- Exercise
Find the line with "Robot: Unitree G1" in the entries below, then output every line from it down to the line with "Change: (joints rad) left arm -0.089", exactly and with no pictures.

※

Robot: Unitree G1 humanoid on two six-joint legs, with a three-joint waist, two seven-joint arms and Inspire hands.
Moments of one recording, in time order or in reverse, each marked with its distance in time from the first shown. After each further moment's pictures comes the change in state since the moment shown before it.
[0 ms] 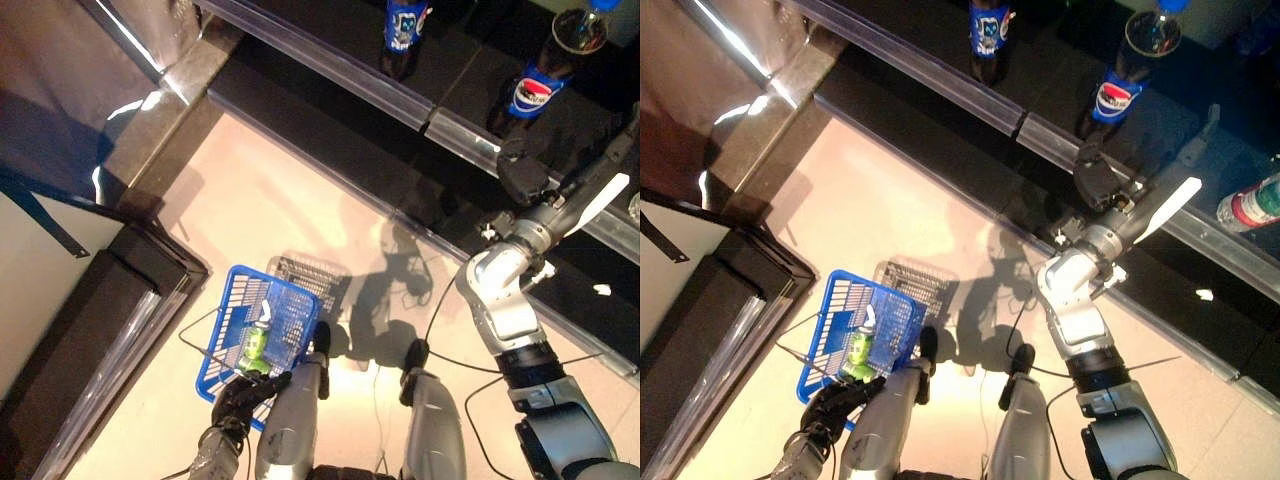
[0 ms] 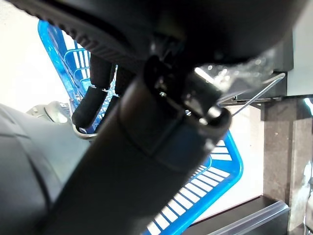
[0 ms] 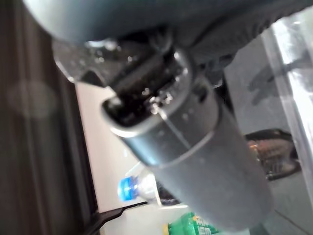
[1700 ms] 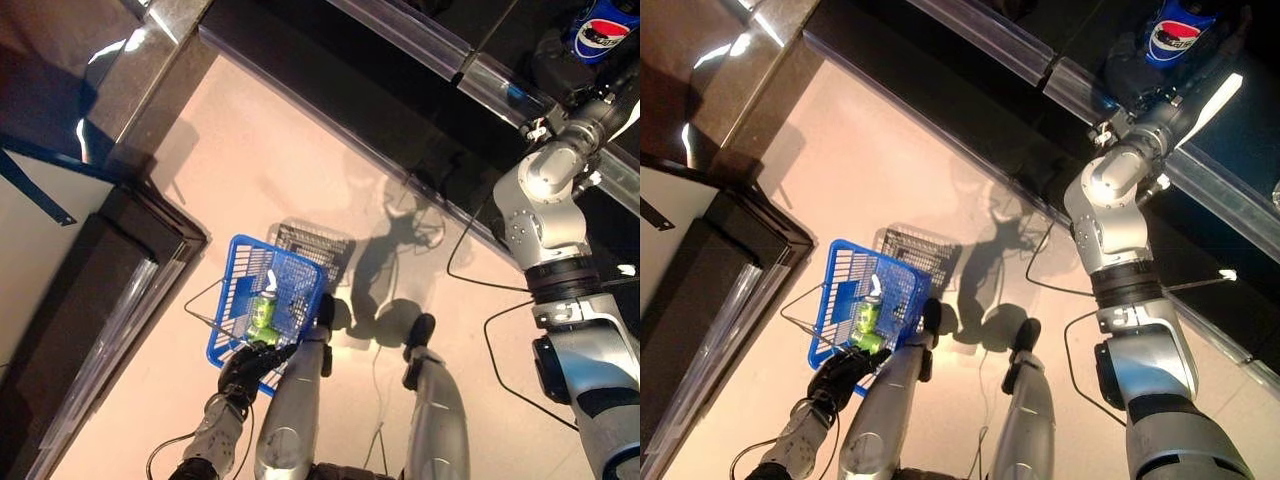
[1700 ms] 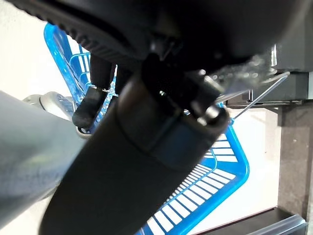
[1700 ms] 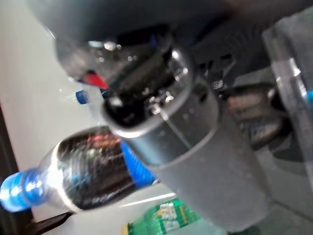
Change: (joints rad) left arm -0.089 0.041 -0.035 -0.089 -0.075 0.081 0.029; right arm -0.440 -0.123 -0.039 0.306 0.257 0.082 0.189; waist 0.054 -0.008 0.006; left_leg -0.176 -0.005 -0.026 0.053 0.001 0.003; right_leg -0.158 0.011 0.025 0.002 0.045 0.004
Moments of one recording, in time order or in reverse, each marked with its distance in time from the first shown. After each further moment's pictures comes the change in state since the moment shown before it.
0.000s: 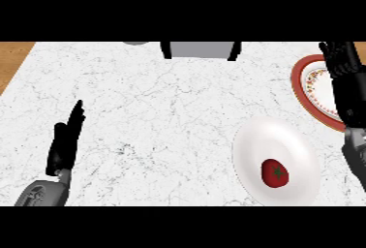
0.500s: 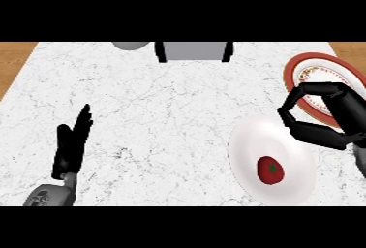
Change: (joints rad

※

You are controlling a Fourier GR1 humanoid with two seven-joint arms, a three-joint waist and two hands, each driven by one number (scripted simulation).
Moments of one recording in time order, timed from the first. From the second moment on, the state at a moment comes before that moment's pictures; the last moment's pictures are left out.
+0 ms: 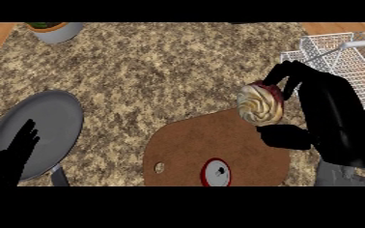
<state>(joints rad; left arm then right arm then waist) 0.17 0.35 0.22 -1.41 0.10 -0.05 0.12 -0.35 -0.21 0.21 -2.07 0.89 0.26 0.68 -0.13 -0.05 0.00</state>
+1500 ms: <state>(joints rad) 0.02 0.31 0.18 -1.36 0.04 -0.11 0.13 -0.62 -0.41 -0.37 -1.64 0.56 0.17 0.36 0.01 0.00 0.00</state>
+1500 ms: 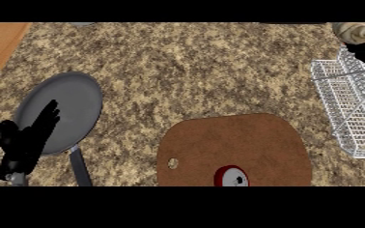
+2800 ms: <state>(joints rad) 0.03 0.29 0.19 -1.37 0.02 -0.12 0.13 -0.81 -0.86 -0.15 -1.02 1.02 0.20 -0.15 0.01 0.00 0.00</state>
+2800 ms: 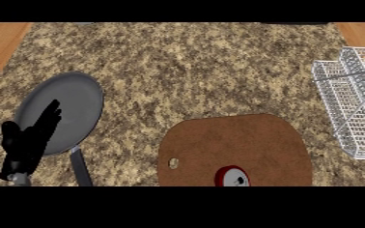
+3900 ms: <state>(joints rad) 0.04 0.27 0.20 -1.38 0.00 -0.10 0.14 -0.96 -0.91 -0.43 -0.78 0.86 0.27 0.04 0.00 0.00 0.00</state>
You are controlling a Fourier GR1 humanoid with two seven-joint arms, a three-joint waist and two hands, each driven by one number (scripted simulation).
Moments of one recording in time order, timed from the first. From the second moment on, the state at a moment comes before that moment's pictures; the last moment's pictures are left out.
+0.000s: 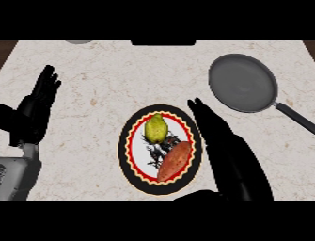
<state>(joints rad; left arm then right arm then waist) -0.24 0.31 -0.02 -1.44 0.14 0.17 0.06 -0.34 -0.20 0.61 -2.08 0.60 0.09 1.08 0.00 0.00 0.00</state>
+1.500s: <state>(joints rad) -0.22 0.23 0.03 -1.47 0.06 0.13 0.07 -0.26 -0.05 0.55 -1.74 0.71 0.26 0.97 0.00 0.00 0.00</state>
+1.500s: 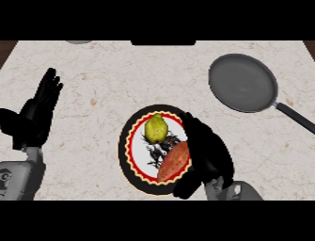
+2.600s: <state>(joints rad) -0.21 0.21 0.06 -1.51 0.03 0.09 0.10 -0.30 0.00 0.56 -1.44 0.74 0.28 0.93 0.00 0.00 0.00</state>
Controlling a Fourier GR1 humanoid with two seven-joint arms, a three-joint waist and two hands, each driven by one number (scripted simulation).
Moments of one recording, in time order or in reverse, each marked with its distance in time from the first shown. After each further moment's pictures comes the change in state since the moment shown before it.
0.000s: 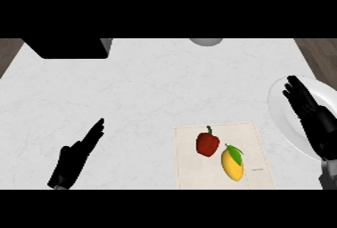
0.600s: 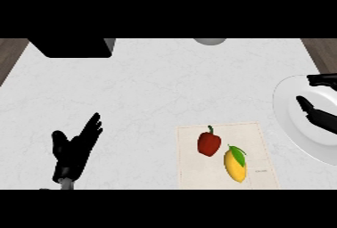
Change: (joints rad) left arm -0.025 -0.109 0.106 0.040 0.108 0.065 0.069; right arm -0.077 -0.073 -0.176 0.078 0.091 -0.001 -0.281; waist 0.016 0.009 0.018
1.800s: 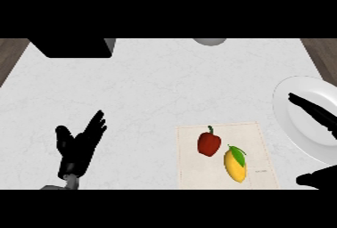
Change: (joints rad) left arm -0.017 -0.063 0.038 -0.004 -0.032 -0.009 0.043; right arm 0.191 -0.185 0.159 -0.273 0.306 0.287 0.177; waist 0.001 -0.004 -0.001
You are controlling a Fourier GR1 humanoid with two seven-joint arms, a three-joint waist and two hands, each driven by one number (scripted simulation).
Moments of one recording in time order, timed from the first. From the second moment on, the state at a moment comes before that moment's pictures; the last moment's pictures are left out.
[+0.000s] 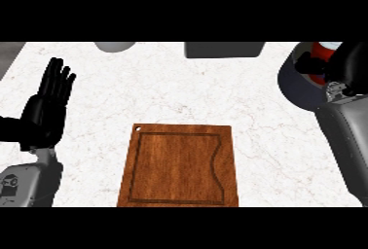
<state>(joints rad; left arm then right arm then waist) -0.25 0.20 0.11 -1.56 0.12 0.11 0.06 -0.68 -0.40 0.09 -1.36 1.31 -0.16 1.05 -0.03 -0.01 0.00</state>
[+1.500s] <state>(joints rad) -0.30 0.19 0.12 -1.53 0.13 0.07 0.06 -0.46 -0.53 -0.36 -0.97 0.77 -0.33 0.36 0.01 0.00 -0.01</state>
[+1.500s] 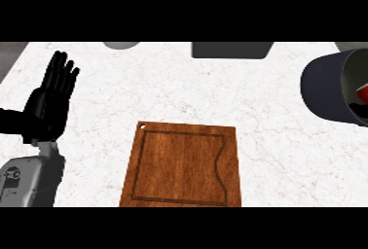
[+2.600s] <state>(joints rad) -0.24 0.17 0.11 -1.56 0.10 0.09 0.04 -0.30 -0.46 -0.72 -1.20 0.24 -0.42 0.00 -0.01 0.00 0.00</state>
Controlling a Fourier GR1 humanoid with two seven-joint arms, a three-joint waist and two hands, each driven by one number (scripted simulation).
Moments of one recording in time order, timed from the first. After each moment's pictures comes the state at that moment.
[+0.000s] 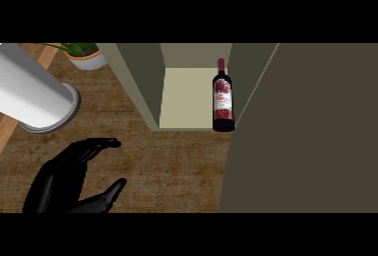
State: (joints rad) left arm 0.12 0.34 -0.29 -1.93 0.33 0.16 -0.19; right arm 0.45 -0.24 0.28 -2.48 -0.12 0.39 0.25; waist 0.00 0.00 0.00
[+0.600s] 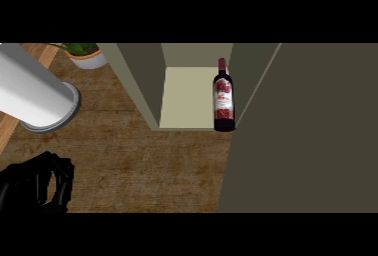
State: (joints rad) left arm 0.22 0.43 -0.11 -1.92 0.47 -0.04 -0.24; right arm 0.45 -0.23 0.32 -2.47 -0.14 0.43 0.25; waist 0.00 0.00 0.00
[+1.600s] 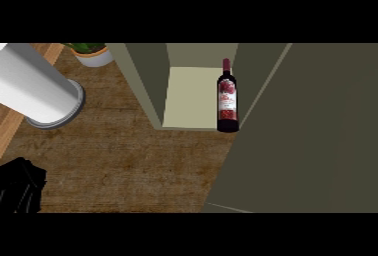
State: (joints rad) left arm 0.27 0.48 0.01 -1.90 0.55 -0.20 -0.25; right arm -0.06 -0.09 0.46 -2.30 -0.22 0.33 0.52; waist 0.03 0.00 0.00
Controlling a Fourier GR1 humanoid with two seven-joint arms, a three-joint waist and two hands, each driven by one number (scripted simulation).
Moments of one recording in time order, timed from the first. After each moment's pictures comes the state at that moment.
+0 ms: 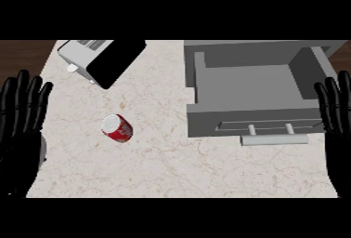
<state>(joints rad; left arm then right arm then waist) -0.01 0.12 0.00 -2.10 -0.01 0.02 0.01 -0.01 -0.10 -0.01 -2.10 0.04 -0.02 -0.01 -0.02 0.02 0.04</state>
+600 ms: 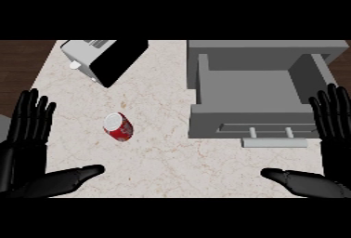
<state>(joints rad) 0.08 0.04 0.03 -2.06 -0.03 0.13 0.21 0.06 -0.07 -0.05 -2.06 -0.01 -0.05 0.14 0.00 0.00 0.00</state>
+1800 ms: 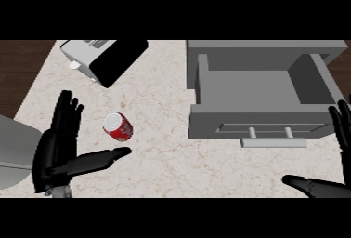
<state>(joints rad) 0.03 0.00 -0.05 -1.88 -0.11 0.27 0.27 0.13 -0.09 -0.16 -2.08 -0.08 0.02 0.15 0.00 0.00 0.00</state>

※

- Your solution
Robot: Unitree G1 humanoid on two six-joint legs, with a three-joint waist, two seven-joint arms and Inspire hands.
Moments of one recording, in time order or in reverse, each marked with its distance in time from the first shown. After each further moment's pictures comes the change in state since the moment shown before it.
[0 ms] 
[0 ms] 
[0 ms] 
[1700 ms] 
[1700 ms] 
[1700 ms] 
Change: (joints rad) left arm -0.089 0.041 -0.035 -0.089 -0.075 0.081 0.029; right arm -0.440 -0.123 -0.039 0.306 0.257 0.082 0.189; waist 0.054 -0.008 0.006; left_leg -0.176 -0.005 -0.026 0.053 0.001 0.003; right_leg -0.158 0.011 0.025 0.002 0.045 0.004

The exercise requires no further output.